# Your instructions:
The data below should be restated word for word, with every picture omitted.

# Input data:
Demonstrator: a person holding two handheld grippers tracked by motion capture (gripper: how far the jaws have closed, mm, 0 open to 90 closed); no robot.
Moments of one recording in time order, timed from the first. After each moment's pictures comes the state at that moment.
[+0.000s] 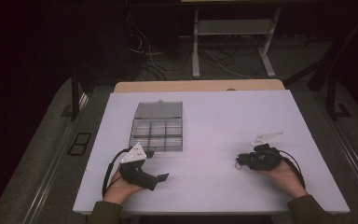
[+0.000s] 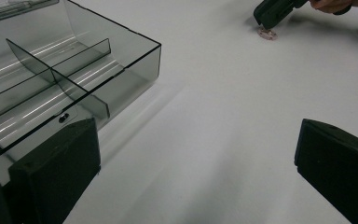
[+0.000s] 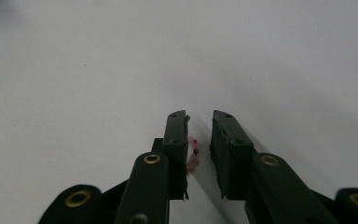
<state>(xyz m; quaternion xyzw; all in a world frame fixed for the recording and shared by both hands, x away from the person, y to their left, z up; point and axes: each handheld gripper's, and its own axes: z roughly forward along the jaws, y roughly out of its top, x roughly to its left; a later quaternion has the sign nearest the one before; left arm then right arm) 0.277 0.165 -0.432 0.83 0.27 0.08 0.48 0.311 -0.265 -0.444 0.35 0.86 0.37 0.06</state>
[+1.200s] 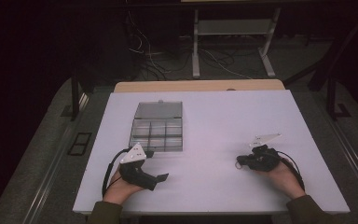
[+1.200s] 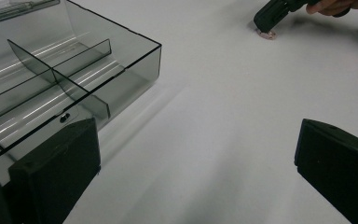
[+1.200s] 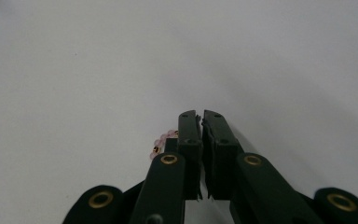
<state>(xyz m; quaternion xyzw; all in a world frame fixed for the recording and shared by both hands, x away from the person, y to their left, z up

# Answer area:
Demonstrator: a person holding two handheld grippers tracked by motion capture (gripper: how far the jaws have closed, mm, 0 open to 90 closed); no robot.
Moments of one recording in time order, timed from the first. After each moment's pictures comes the state at that moment.
[+0.000s] 
[+0.000s] 
[+0.000s] 
<state>(xyz m; quaternion xyzw; all in a world frame fixed for the recording and shared by both hands, x away from the person, y to their left, z up; point and axes: each handheld gripper's, and its own axes: z roughly forward along the jaws, y roughly out of its top, x roughly to its left; a later quaternion has the sign nearest the one before; left arm then right arm) 0.277 0.165 -0.432 0.83 0.27 0.08 0.48 0.311 -0.265 -0.444 0.35 0.86 0.37 0.06</state>
[+1.200s] 
[+1.200s] 
[+1.200s] 
<state>(xyz m; quaternion xyzw; all in a world frame fixed for the recording and shared by both hands, x away from the person, y to their left, z up

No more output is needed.